Block on Trump's Asylum Ban Upheld by Supreme Court
A year ago on Sunday, while campaigning in Iowa, Donald Trump said that as president he would "absolutely" implement a registry for Muslims in the United States. He has since denied ever supporting a registry, though his Chief of Staff-in-waiting, Reince Priebus, has refused to rule the possibility out. And just the other day, a Trump surrogate went on TV to argue that such a registry would be perfectly constitutional. His evidence? Japanese internment and the Supreme Court's approval of it in Korematsu.
But Korematsu may not be good law any longer, despite having never been explicitly overturned, according to one Harvard law professor.
"I'm Just Saying There Is Precedent for It"
Speaking to Fox News' Megyn Kelly last week, Carl Higbie, spokesperson for the pro-Trump Great American PAC, repeatedly referenced Japanese internment as precedent for a Muslim registry. "Yeah, and to be perfectly honest, it is legal. They say it will hold constitutional muster," Higbie claimed.
"We did it during World War II with Japanese," he said, before Kelly cut him off, saying "Come on. You're not -- you're not proposing we go back to the days of internment camps, I hope." Of course not, Higbie said, but "I'm just saying there is precedent for it."
That precedent, of course, is Korematsu v. United States, the landmark Supreme Court case that gave us strict scrutiny and Japanese internment. Since it was decided in 1944, Korematsu has repeatedly been labeled as one of the Supreme Court's worst decisions. It was described as "overruled in the court of history" by Congress. Justice Breyer has called it "so thoroughly discredited that it is hard to conceive of any future court referring to it favorably or relying on it."
In the long run, Justice Murphy's Korematsu dissent has come to be the majority view towards Korematsu and internment. Dissenting from "this legalization of racism," Justice Murphy condemned internment as "one of the most sweeping and complete deprivations of constitutional rights in the history of this nation."
Good Law No More?
Except, as many have noted, Korematsu has never been overturned. Does that mean it's still good law? Not according to Harvard Law professor Noah Feldman. In a recent op-ed for the New York Times, Feldman made the case for Korematsu's legal impotence.
"The most straightforward way to reject Korematsu is to understand it not as the definitive word on the true meaning of the Constitution," Feldman writes, "but simply as a moment in historical time in which particular justices applied the law to specific facts." Under that view, Korematsu, like Bowers v. Hardwick, could be met with Justice Kennedy's declaration that the case was "not correct when it was decided, and it is not correct today."
Further, Korematsu wouldn't be able to survive more recent precedent, Feldman argues. The deference seen in Korematsu "would now be almost unthinkable" under contemporary equal protection doctrine, he writes. Today's Court would demand "the highest degree of scrutiny."

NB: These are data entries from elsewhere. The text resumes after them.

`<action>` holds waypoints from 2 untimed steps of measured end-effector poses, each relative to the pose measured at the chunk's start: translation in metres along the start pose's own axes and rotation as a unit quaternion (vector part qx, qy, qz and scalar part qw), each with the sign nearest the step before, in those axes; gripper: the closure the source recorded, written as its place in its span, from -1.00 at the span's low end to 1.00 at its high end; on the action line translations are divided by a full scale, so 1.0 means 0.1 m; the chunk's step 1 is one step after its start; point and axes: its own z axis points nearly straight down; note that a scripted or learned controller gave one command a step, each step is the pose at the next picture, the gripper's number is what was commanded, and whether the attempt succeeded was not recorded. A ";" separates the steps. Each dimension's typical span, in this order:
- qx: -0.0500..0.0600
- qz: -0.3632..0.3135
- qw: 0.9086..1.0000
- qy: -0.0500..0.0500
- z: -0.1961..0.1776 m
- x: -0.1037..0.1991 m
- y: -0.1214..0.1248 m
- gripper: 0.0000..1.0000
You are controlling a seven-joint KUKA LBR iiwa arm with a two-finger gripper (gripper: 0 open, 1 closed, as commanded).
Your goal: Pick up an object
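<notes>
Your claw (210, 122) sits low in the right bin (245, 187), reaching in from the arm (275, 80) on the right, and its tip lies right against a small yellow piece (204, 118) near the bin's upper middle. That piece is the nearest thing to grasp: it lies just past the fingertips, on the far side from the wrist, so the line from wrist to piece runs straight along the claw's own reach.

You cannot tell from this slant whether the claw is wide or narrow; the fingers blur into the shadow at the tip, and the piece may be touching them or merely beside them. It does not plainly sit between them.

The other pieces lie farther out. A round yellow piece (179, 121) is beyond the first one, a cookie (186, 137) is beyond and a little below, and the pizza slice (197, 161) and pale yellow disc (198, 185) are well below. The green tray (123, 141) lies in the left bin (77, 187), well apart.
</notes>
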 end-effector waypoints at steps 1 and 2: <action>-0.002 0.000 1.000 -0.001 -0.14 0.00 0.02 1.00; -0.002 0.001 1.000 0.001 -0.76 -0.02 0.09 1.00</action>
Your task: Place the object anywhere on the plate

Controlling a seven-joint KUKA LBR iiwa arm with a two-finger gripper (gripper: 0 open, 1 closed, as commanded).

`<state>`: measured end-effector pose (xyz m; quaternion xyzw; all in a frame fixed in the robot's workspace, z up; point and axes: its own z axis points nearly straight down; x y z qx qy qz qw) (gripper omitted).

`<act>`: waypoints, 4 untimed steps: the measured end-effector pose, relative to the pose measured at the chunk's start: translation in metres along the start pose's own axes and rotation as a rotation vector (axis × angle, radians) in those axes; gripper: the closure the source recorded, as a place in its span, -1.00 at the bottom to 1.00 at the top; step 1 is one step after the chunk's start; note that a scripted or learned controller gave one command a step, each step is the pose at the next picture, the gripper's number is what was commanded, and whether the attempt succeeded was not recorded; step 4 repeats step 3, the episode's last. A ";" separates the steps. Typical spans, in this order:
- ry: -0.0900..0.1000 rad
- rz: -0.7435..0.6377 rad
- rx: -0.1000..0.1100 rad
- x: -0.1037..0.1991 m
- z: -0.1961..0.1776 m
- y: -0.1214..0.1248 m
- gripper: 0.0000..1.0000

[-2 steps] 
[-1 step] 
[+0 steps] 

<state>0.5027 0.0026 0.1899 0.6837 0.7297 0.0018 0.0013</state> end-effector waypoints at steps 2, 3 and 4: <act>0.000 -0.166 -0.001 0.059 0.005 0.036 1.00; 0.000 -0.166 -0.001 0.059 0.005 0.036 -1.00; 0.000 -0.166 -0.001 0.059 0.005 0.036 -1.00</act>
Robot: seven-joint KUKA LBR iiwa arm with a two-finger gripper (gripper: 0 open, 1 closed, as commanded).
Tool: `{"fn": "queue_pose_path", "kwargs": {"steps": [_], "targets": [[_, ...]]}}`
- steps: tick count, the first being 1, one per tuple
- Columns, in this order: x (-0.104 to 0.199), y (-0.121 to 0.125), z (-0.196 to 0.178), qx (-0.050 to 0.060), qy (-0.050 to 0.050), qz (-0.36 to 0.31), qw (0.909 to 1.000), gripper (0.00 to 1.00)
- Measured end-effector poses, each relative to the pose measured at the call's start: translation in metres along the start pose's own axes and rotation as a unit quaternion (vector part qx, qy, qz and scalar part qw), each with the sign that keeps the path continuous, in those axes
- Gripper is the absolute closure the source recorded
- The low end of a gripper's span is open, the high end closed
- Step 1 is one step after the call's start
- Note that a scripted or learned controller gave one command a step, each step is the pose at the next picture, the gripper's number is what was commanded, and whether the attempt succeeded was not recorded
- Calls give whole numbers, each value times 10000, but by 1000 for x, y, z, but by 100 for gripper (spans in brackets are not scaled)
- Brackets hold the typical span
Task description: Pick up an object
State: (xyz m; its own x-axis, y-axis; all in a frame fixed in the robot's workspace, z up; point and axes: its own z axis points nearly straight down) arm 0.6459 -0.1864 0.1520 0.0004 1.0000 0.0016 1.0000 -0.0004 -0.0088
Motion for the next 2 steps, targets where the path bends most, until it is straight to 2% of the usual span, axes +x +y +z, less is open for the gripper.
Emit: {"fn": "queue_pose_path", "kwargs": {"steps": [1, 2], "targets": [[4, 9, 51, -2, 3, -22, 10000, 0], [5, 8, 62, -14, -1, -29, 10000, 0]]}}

"To the extent Korematsu did not involve this close scrutiny, it has arguably already been overruled sub rosa by the cases that established those scrutiny norms."
More practically, though, Feldman argues that Korematsu is virtually meaningless as "a prediction of what the courts will do" -- the whole purpose of precedent. If Korematsu can't realistically be relied upon, then its precedential power is null, despite the doctrine of stare decisis.
"Korematsu's uniquely bad legal status means it's not precedent even though it hasn't been overturned," Feldman concludes. "Relying on it would be bad constitutional law."
Is he right? Hopefully, we'll never need to find out.